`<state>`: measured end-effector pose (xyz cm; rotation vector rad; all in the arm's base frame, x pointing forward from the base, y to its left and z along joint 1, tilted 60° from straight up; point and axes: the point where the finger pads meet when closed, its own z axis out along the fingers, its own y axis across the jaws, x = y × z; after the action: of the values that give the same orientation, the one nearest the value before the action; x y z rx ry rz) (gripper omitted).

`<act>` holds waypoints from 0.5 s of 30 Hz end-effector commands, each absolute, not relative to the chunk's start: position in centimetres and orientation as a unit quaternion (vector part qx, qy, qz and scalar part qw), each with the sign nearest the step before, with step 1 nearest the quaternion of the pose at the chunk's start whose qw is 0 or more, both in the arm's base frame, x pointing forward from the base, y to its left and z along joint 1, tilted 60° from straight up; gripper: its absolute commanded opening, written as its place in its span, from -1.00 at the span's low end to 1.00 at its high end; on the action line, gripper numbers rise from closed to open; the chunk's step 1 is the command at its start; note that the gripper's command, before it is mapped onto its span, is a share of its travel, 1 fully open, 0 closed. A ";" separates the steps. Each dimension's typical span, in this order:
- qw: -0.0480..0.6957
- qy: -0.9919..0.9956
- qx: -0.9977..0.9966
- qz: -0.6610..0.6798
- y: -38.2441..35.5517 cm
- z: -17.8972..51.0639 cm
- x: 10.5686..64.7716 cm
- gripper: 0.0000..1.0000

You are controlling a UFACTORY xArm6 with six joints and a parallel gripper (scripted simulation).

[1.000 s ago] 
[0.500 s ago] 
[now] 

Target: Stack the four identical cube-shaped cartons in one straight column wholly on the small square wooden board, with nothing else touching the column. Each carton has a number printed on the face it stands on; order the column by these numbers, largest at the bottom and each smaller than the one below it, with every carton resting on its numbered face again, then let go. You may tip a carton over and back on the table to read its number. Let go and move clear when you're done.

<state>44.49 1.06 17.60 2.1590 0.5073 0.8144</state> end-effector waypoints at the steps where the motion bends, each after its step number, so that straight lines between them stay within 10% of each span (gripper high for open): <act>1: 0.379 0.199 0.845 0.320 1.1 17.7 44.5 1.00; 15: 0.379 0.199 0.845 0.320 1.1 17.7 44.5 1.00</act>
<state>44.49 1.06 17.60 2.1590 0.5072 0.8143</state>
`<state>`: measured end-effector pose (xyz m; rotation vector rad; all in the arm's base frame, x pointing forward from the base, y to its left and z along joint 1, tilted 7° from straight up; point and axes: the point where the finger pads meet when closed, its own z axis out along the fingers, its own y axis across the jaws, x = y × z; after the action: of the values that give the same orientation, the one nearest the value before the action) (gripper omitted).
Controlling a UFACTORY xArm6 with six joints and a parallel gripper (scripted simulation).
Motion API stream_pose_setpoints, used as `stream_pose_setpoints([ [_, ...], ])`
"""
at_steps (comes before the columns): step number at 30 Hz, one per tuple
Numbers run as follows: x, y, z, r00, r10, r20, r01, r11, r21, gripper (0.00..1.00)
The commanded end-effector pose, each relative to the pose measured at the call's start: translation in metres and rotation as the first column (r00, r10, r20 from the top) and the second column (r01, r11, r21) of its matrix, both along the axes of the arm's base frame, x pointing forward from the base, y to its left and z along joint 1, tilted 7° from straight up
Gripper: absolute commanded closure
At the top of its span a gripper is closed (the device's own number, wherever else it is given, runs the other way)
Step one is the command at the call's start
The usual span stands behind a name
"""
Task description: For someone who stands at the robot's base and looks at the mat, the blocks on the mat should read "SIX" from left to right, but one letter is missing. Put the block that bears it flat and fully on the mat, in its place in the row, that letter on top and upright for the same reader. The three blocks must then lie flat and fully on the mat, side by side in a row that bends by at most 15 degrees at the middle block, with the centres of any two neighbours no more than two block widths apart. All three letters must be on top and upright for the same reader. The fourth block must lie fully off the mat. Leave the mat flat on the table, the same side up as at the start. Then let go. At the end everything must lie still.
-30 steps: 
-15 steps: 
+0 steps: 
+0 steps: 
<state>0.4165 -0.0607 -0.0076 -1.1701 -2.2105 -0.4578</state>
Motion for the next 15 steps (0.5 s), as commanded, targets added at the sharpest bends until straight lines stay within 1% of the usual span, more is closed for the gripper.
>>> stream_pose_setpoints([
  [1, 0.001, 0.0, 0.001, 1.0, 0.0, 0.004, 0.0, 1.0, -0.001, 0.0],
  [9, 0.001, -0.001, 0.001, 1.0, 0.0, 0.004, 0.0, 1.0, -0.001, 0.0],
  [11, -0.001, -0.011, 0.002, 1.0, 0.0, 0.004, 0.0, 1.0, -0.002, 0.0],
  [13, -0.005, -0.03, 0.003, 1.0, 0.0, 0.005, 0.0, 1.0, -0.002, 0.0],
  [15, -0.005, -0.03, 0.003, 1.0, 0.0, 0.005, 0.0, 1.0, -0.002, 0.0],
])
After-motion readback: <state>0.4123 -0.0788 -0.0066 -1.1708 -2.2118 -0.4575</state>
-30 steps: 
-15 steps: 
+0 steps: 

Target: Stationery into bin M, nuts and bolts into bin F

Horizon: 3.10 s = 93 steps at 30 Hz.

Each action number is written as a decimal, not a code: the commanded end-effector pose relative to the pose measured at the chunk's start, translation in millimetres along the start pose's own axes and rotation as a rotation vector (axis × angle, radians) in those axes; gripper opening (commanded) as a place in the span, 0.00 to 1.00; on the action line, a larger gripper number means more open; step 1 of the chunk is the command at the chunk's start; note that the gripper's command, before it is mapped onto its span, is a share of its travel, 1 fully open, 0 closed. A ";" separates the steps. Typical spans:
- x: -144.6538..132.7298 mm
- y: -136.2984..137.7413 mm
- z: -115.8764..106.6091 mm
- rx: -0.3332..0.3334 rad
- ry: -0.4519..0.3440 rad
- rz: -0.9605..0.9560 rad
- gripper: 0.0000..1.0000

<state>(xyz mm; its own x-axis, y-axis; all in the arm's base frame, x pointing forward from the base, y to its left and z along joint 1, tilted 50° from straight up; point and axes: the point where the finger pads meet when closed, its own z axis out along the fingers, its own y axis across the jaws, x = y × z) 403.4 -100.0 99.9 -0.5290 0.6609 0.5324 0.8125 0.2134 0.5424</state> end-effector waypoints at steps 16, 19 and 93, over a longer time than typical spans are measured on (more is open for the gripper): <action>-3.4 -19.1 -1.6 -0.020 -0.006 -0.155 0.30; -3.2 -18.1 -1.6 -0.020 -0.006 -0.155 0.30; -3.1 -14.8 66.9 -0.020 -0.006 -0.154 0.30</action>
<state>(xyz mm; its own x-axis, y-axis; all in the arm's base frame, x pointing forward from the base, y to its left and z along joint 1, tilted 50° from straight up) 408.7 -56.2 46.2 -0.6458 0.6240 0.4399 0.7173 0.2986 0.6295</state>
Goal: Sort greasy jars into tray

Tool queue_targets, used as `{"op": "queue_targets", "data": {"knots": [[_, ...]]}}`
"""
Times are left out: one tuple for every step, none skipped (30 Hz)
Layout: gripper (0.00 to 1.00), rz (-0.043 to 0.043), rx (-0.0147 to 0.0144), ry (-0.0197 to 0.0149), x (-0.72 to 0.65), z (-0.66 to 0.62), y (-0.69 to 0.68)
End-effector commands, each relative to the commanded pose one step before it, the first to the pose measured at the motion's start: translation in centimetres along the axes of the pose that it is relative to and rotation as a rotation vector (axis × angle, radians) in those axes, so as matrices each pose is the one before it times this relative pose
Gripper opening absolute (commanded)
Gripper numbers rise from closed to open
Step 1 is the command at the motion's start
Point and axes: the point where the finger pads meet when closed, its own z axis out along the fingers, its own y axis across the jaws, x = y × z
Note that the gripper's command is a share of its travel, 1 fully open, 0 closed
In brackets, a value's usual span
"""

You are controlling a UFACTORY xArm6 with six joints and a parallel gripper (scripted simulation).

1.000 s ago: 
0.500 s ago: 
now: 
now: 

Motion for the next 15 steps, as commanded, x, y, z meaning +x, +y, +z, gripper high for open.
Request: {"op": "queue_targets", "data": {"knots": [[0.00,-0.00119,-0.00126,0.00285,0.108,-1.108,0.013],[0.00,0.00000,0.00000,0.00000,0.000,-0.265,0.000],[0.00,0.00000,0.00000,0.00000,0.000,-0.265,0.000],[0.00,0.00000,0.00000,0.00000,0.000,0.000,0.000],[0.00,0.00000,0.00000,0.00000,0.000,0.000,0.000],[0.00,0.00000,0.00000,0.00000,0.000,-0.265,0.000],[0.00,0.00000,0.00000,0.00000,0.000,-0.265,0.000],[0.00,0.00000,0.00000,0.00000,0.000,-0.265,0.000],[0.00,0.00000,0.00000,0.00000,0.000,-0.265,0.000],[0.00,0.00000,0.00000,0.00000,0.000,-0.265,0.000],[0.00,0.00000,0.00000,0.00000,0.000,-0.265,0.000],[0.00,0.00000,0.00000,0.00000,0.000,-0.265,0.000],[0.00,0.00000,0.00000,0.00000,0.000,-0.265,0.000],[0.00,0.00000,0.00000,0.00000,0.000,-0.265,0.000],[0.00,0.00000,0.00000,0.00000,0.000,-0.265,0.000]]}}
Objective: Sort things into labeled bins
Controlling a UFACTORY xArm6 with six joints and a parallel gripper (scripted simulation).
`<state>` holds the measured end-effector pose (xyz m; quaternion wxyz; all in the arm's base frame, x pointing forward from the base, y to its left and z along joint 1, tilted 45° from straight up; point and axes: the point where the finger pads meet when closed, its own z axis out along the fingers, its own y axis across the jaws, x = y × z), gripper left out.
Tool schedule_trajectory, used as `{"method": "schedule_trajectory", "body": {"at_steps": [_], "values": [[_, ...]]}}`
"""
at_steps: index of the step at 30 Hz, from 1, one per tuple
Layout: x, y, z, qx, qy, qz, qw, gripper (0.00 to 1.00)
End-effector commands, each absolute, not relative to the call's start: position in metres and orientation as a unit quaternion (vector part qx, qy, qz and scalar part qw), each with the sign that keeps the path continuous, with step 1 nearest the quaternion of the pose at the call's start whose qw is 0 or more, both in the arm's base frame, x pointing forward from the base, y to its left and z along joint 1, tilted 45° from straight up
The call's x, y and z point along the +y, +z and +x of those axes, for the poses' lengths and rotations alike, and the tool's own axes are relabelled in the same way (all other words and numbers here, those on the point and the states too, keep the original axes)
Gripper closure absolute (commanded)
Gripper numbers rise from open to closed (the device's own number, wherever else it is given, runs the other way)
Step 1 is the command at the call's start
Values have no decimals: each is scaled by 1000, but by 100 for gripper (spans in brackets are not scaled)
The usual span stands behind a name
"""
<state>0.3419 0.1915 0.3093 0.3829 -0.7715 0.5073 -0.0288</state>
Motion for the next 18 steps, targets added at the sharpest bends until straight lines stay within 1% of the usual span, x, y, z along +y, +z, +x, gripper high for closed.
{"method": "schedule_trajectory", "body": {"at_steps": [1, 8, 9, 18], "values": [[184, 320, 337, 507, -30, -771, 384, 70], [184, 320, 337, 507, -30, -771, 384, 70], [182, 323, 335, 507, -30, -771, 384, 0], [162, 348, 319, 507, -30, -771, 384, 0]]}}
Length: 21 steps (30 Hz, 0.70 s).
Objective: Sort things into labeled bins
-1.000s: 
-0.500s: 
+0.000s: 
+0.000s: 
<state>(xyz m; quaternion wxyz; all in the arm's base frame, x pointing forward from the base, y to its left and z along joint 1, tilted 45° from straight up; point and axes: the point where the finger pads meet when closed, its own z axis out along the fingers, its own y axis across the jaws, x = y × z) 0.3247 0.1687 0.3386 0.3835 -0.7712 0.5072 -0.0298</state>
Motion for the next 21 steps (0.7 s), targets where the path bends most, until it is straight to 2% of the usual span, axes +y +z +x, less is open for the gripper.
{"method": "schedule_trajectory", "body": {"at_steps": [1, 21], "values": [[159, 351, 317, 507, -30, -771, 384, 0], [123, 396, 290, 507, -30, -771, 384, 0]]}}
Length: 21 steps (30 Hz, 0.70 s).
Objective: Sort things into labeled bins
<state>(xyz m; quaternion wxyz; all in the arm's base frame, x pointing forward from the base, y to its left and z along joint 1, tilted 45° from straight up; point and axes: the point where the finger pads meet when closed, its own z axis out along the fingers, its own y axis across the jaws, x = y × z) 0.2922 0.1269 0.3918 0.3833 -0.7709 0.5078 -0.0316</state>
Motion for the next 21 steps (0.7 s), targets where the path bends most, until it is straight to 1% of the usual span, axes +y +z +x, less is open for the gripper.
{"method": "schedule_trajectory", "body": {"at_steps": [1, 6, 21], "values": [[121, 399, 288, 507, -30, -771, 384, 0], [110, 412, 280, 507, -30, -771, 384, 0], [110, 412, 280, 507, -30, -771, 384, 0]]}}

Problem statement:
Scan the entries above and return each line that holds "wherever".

Response:
At the top of its span a gripper is closed (the device's own number, wherever else it is given, runs the other way)
Gripper numbers rise from open to closed (the device's own number, wherever else it is given, runs the other way)

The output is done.